What you will do:
Output only the entries, exactly as given, without the pictures.

[[ Data under study, beginning ]]

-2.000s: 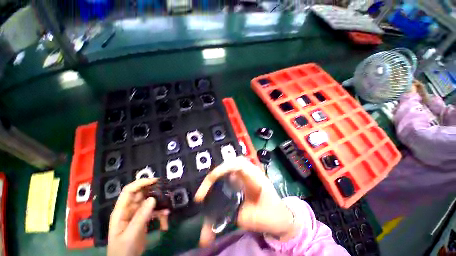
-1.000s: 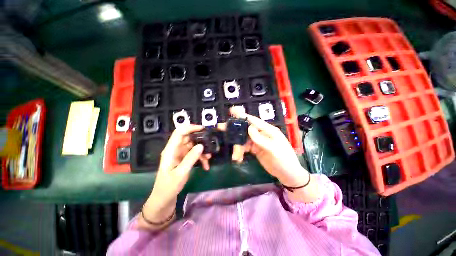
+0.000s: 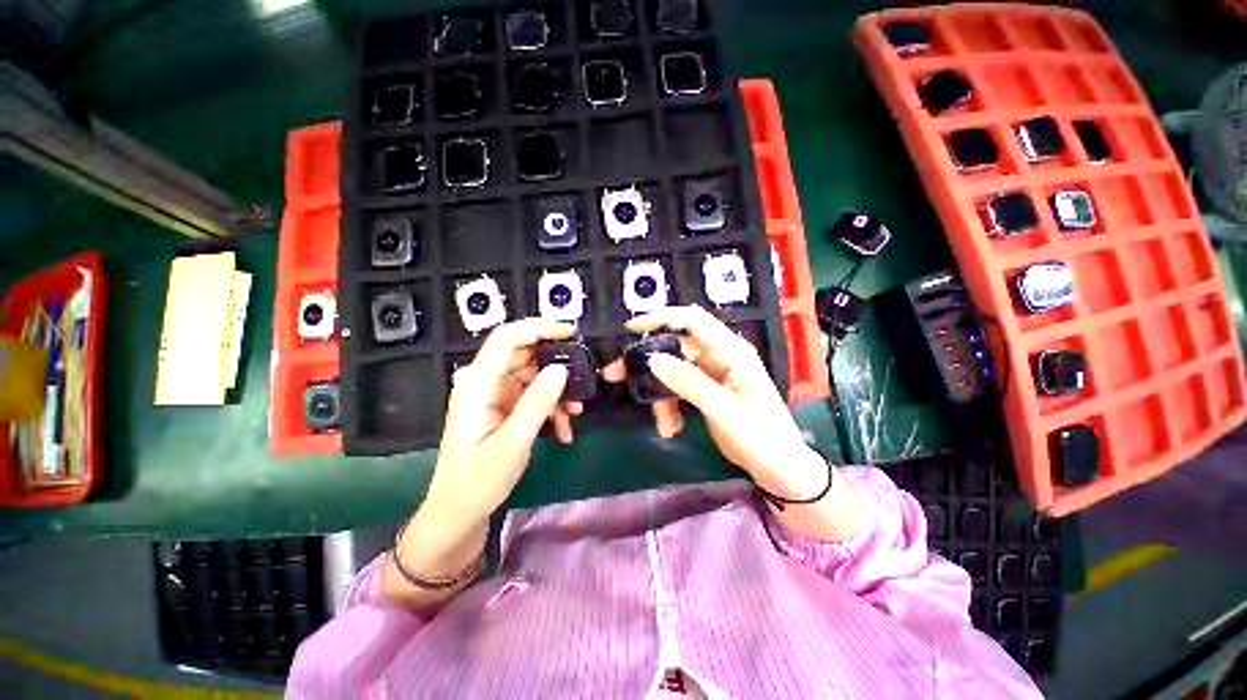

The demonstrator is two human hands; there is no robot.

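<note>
My left hand [image 3: 509, 397] holds a dark watch head [image 3: 569, 369] between thumb and fingers, with faint marks on its face. My right hand [image 3: 718, 390] holds another dark watch head [image 3: 654, 367], partly covered by the thumb. Both are side by side over the near edge of the black foam tray [image 3: 472, 250]. Silver-cased watches [image 3: 559, 294] and dark-cased watches [image 3: 394, 316] lie in the tray's pockets, several with round sensor circles up; the upper rows show dark faces.
A second red tray [image 3: 309, 244] shows under the black tray. A red-orange tray [image 3: 1135, 328] with watches stands right, beside a black block with lights [image 3: 950, 335]. Small cabled devices [image 3: 841, 308] lie between. Yellow pad [image 3: 198, 328] and red basket [image 3: 79, 383] are left. Dark trays [image 3: 239, 602] sit low.
The view has tilted down and settled. The watch in my right hand has turned from upright, face showing, to tilted under my thumb. My left hand still holds its watch.
</note>
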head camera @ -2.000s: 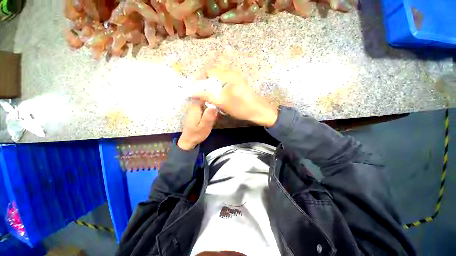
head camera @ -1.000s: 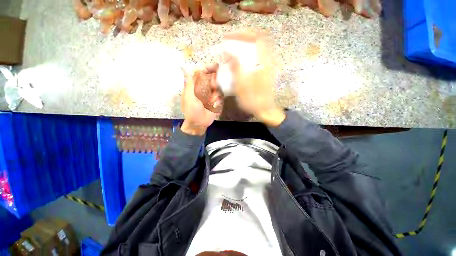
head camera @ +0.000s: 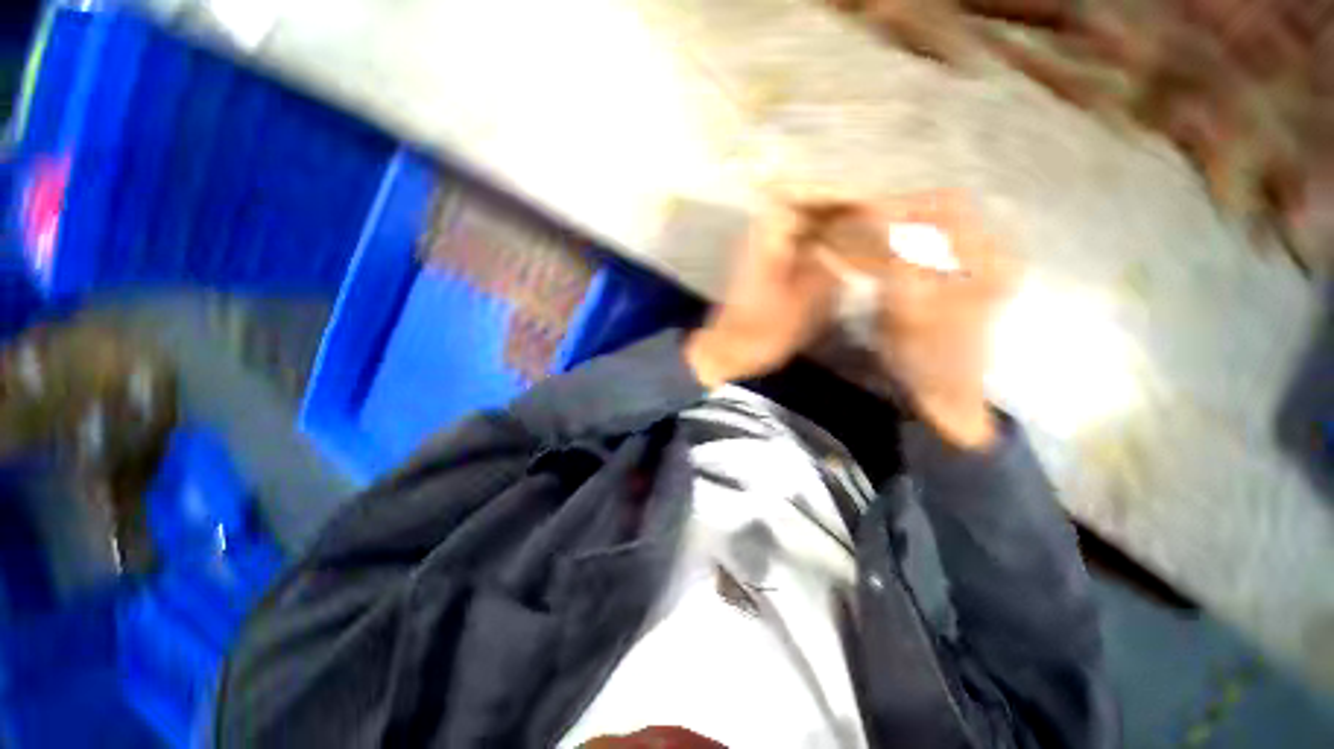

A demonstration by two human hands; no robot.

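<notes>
The frame is strongly blurred. My left hand (head camera: pixel 764 305) and my right hand (head camera: pixel 944 315) are close together over the bench's front edge. A blurred reddish-brown moulded piece (head camera: pixel 837 231) shows at my left fingertips; its outline is lost against the fingers. A bright white patch, apparently the wiping cloth (head camera: pixel 922 246), shows at my right hand. The pile of brown pieces (head camera: pixel 1170 73) lies at the far side, top right. The blue tray (head camera: pixel 439 351) is below the bench edge on the left, with rows of pieces (head camera: pixel 505 266) in its upper part.
The speckled bench (head camera: pixel 1053 190) runs diagonally, with strong glare patches. Stacked blue trays (head camera: pixel 234 161) stand left, with a pink item (head camera: pixel 44 212). Blurred cardboard boxes (head camera: pixel 88 410) and blue bins (head camera: pixel 190 512) are lower left. Faint floor tape (head camera: pixel 1222 699) shows lower right.
The view has turned, so the bench now slants and the blue tray appears larger. My hands appear further right in the picture and are still close together. The second blue bin is no longer clearly visible.
</notes>
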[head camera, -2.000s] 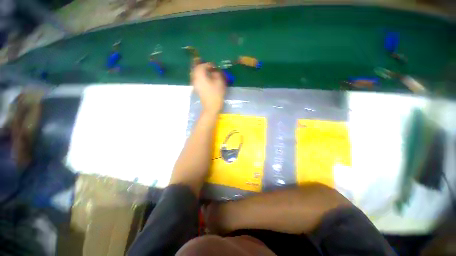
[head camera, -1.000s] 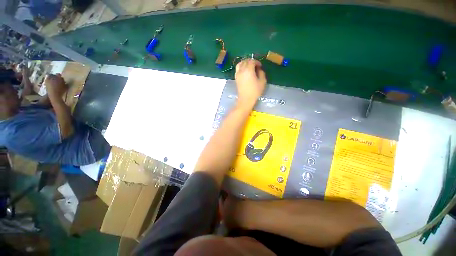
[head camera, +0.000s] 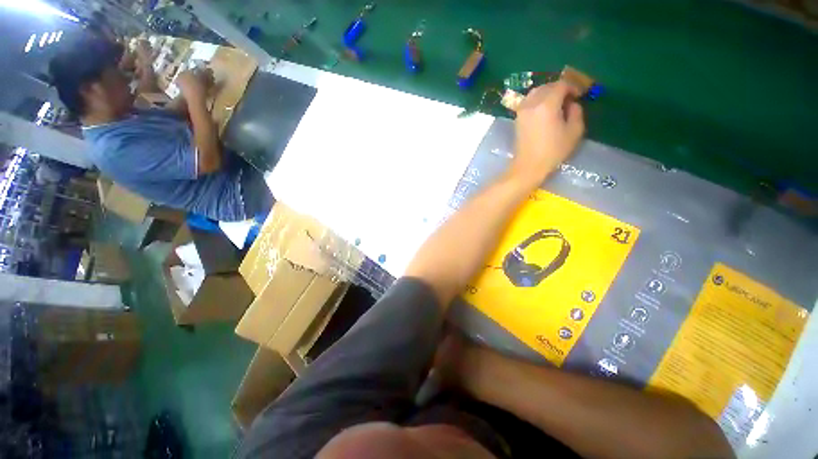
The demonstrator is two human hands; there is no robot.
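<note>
My left hand [head camera: 549,130] reaches over the near edge of the green belt [head camera: 664,81]. Its fingertips are at a tan block [head camera: 577,81] with a blue end [head camera: 596,91], beside a small pale and green piece [head camera: 514,90] with thin wires. The fingers partly cover this assembly, and I cannot tell whether they grip it. My right hand [head camera: 439,369] is low near my lap, dark and blurred at the bench's near edge; its fingers and anything in it are hidden.
Similar blue assemblies [head camera: 471,68] lie spaced along the belt. A grey-yellow headphone sheet [head camera: 668,215] and a white sheet [head camera: 377,152] cover the bench. Open cartons [head camera: 291,278] stand below at left. A seated person in blue [head camera: 161,148] is at the left.
The view has swung left, showing more of the neighbour and cartons. My left hand has shifted from the wires towards the tan block. My right arm stays folded low.
</note>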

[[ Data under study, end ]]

Result:
-2.000s: 
-1.000s: 
+0.000s: 

The demonstrator is two human hands; there is no robot.

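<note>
My left hand [image 3: 509, 397] holds a dark watch head [image 3: 569, 369] between thumb and fingers, with faint marks on its face. My right hand [image 3: 718, 390] holds another dark watch head [image 3: 654, 367], partly covered by the thumb. Both are side by side over the near edge of the black foam tray [image 3: 472, 250]. Silver-cased watches [image 3: 559, 294] and dark-cased watches [image 3: 394, 316] lie in the tray's pockets, several with round sensor circles up; the upper rows show dark faces.
A second red tray [image 3: 309, 244] shows under the black tray. A red-orange tray [image 3: 1135, 328] with watches stands right, beside a black block with lights [image 3: 950, 335]. Small cabled devices [image 3: 841, 308] lie between. Yellow pad [image 3: 198, 328] and red basket [image 3: 79, 383] are left. Dark trays [image 3: 239, 602] sit low.
The view has tilted down and settled. The watch in my right hand has turned from upright, face showing, to tilted under my thumb. My left hand still holds its watch.
</note>
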head camera @ -2.000s: 
head camera @ -1.000s: 
head camera @ +0.000s: 

A demonstration by two human hands; no robot.

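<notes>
The frame is strongly blurred. My left hand (head camera: pixel 764 305) and my right hand (head camera: pixel 944 315) are close together over the bench's front edge. A blurred reddish-brown moulded piece (head camera: pixel 837 231) shows at my left fingertips; its outline is lost against the fingers. A bright white patch, apparently the wiping cloth (head camera: pixel 922 246), shows at my right hand. The pile of brown pieces (head camera: pixel 1170 73) lies at the far side, top right. The blue tray (head camera: pixel 439 351) is below the bench edge on the left, with rows of pieces (head camera: pixel 505 266) in its upper part.
The speckled bench (head camera: pixel 1053 190) runs diagonally, with strong glare patches. Stacked blue trays (head camera: pixel 234 161) stand left, with a pink item (head camera: pixel 44 212). Blurred cardboard boxes (head camera: pixel 88 410) and blue bins (head camera: pixel 190 512) are lower left. Faint floor tape (head camera: pixel 1222 699) shows lower right.
The view has turned, so the bench now slants and the blue tray appears larger. My hands appear further right in the picture and are still close together. The second blue bin is no longer clearly visible.
</notes>
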[head camera, -2.000s] 
[head camera, -1.000s] 
[head camera, +0.000s] 
The demonstrator is two human hands; there is no robot.
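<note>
My left hand [head camera: 549,130] reaches over the near edge of the green belt [head camera: 664,81]. Its fingertips are at a tan block [head camera: 577,81] with a blue end [head camera: 596,91], beside a small pale and green piece [head camera: 514,90] with thin wires. The fingers partly cover this assembly, and I cannot tell whether they grip it. My right hand [head camera: 439,369] is low near my lap, dark and blurred at the bench's near edge; its fingers and anything in it are hidden.
Similar blue assemblies [head camera: 471,68] lie spaced along the belt. A grey-yellow headphone sheet [head camera: 668,215] and a white sheet [head camera: 377,152] cover the bench. Open cartons [head camera: 291,278] stand below at left. A seated person in blue [head camera: 161,148] is at the left.
The view has swung left, showing more of the neighbour and cartons. My left hand has shifted from the wires towards the tan block. My right arm stays folded low.
</note>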

No part of the exercise remains unanswered.